▶ [WHAT THIS TASK INVOLVES]
Each entry is to be restated word for word, with nothing omitted.

▶ [AVAILABLE DATA]

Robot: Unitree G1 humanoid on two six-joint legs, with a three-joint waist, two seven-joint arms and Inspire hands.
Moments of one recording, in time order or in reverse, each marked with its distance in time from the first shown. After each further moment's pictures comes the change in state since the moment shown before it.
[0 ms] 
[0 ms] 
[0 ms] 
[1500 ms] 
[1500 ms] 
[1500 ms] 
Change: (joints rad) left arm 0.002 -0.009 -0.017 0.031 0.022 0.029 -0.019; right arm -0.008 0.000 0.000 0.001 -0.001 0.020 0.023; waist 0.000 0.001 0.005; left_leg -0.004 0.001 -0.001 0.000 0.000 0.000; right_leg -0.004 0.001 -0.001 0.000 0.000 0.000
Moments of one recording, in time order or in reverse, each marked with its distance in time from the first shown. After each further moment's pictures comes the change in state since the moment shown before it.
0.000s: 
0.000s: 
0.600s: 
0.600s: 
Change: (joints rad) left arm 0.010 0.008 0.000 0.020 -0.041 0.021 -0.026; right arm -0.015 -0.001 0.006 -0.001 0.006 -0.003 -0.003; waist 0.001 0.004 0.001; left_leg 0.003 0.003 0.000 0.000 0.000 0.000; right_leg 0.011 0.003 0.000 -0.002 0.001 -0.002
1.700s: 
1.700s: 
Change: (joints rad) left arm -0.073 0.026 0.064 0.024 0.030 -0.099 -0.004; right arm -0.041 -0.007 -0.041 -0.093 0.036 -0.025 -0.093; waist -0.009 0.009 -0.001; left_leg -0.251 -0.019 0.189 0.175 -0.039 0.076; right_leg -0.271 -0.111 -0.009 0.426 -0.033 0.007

▶ [RESPONSE BELOW]
Robot: Unitree G1 humanoid on two six-joint legs, with a three-joint waist, two seven-joint arms and Inspire hands.
Moments of one recording, in time order or in reverse, each marked with its distance in time from the first shown. After each further moment's pictures comes the change in state since the moment shown before it.
[0 ms] 
[0 ms] 
[0 ms] 
[1500 ms] 
[1500 ms] 
[1500 ms] 
Change: (joints rad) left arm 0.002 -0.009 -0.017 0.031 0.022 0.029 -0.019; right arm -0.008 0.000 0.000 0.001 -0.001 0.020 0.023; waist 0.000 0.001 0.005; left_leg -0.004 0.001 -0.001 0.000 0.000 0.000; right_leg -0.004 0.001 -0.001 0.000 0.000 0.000
Moments of one recording, in time order or in reverse, each marked with its distance in time from the first shown. After each further moment's pictures comes the change in state since the moment shown before it.
0.000s: 
0.000s: 
0.600s: 
0.600s: 
Change: (joints rad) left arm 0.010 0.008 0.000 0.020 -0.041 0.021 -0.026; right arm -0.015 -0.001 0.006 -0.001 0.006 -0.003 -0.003; waist 0.001 0.004 0.001; left_leg 0.003 0.003 0.000 0.000 0.000 0.000; right_leg 0.011 0.003 0.000 -0.002 0.001 -0.002
1.700s: 
1.700s: 
Change: (joints rad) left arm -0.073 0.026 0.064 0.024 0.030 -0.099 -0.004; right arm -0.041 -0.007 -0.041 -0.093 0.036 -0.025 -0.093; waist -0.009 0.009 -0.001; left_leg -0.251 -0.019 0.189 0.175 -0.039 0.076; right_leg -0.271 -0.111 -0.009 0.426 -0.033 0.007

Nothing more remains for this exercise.